I found myself not allowing the pain to be felt. Sure, we cried. But I compared our loss to the losses of others – more traumatic, more raw – and didn’t give myself the opportunity to grieve enough because I thought my loss was not significant enough. I think that’s why I’m writing this now, more than two years after the experience. Moving forward past the loss happened almost immediately for me, because I pushed the hard feelings away. As a result, emotion regarding the experience was fresh in my underbelly, ready to bubble up at any trigger. Now, since I have let myself remember, and let myself be sad without comparing my sadness to the sadness of others, I no longer feel that pit of emotion.

If I could go back, I would tell myself not to compare my experience to the experiences of others. Not to negate my feelings because I felt guilty feeling them. There is no right or wrong way to grieve, and there is no single path you must take to overcome.
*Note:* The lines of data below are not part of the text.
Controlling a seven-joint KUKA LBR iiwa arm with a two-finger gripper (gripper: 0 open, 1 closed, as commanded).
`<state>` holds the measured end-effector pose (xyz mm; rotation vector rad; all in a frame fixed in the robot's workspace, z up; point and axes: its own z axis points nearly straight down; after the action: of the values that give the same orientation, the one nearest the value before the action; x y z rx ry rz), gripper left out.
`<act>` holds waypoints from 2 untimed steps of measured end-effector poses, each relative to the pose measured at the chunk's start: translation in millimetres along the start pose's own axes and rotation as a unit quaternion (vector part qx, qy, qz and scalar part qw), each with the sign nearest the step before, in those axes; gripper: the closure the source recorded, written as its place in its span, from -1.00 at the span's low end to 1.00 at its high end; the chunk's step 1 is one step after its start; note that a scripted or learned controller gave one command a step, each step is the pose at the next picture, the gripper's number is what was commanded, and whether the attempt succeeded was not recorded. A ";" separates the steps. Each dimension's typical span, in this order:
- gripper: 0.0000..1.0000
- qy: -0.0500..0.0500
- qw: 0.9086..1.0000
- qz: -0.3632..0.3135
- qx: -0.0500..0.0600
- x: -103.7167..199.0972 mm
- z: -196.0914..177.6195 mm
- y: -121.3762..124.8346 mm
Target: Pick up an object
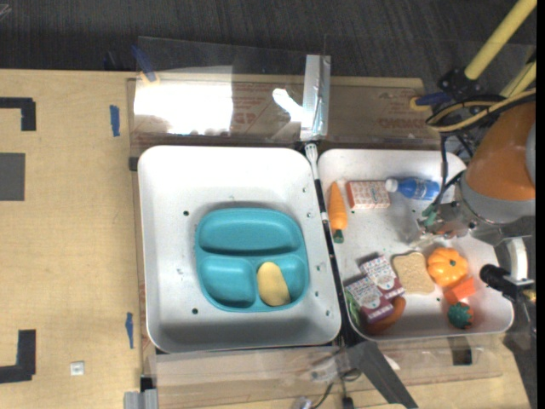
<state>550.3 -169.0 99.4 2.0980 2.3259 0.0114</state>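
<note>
Two shallow white bins are seen side by side on the bench: the left bin [162, 254] bears a teal divided tray [251, 258], in whose near right compartment a yellow potato-shaped piece [273, 284] lies, while the right bin [498, 318] is crowded with small things. Among them an orange carrot [338, 209] lies along the left wall, a small carton [368, 195] and a clear bottle with a blue cap [413, 187] lie at the far side, and a slice of toast [412, 273], two snack packets [373, 281], an orange pumpkin [447, 266] and a small green piece [461, 314] are gathered toward the near right. The arm [502, 164] is reached in from the right over the far right part of this bin, and the gripper [443, 218] is seen low between the bottle and the pumpkin; whether its claw is apart or together cannot be told, as its end is lost in dark clutter, and nothing is seen clamped in it. The step in hand is judged to be the approach, with no object yet lifted. For the next move, one target must be settled on, the pumpkin or toast being nearest, and the claw must be centred over it clear of its neighbours before closing.
</note>
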 end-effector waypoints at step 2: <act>1.00 0.000 0.999 -0.047 0.003 -16.7 11.0 -20.4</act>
<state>531.9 -187.6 88.2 1.9892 2.4240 0.0050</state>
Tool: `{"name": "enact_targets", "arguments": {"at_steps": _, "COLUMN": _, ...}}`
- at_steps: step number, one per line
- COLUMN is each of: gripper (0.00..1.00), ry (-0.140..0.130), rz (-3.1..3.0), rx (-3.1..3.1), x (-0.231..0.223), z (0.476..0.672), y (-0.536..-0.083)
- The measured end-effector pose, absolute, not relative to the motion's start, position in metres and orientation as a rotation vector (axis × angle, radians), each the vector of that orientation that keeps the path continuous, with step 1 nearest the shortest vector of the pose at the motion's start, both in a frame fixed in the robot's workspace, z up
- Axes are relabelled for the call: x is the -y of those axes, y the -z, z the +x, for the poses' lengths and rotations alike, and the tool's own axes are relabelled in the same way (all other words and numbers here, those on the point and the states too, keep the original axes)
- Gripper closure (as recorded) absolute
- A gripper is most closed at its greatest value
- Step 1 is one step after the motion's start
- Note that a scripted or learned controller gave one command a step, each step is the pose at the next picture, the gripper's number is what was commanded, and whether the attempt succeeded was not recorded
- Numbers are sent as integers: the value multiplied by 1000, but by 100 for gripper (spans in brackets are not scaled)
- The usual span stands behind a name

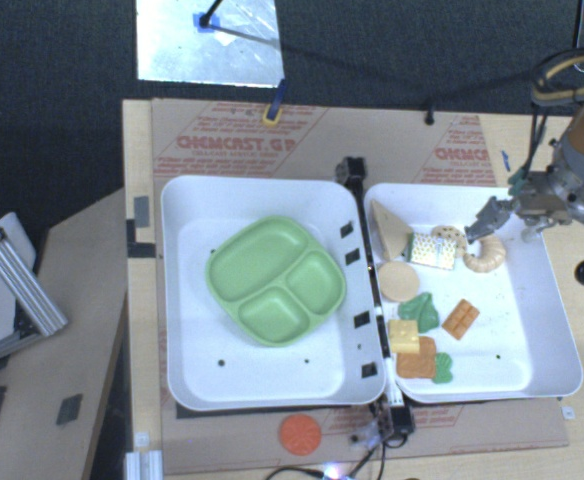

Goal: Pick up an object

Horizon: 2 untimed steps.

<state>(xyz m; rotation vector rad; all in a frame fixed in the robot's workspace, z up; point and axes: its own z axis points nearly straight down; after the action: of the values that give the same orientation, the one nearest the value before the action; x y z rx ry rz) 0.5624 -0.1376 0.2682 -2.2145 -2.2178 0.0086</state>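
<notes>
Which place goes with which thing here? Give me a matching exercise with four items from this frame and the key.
Things:
1. green divided plate
2. end effector
3. orange disc
4. orange waffle-like piece

Places:
A. on the bench in front of the bins, outside both
B. in the left bin, alone
C. over the far part of the right bin, beside the croissant-shaped piece
D. in the right bin, towards its middle, right of the green leafy piece

Pairs: 1-B, 2-C, 3-A, 4-D
</notes>
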Motion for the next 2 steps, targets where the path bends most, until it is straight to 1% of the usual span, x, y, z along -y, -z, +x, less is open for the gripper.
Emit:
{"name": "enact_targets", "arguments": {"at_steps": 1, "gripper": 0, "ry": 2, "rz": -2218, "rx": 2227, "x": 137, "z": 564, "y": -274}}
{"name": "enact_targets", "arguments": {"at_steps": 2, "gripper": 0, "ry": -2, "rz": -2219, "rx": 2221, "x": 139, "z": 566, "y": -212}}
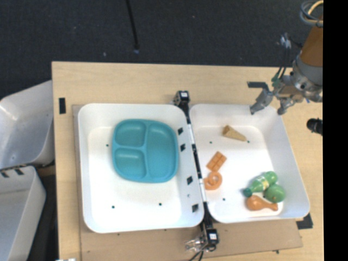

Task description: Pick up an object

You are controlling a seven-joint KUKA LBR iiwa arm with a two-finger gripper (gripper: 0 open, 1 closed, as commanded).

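Counter (163, 83) was light wood, square-edged, lit evenly with no hard shadows. Behind and around it lay a dark, speckled floor (81, 20), carpet by the look of it. A thin dark cable (130, 18) ran across the floor at the far side. White plastic containers (24, 129) sat off the counter's left edge.

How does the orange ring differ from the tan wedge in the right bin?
The ring is round with a hole; the wedge is a solid triangle. The ring is orange, the wedge tan. The ring lies near the divider, the wedge farther back. Both lie flat and apart from the tool.
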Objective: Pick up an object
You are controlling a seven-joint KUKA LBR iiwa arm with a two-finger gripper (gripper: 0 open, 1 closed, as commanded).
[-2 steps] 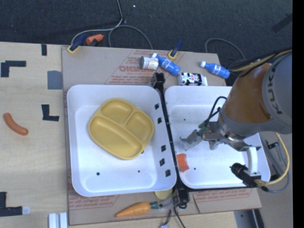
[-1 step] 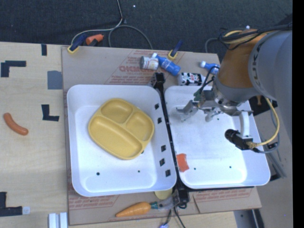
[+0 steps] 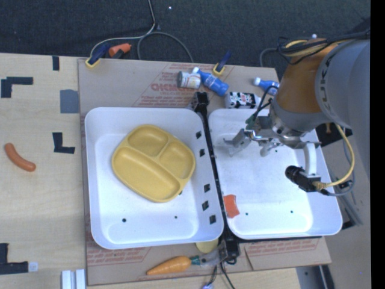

My son was conceived the month after my chemical pregnancy. Words will never express my gratitude for him, for the ability to have him, for the fact that he is healthy and happy. I think any loss – no matter how large or small – can help you appreciate more. And I will never under-appreciate the amazing human my body created.

2 COMMENTS

  1. I don’t know how I’ve never heard it called this before. I experienced the same thing a short few months after we were married. I sometimes feel guilty because I don’t mourn like I see others mourning. I didn’t have a dr yet, we had just managed to get some insurance the week before. When calling around I was told by a womens clinic to go the ER – I was having severe cramping with the bleeding. So I went.
    Insurance messed us up a lot, and I think I got so involved figuring all that out, I never did grieve. Sometimes I think of it, and the baby it might have been.
    Thank you for writing this and making me feel a bit better. Having a name for my “miscarriage” sort of gives it more closure.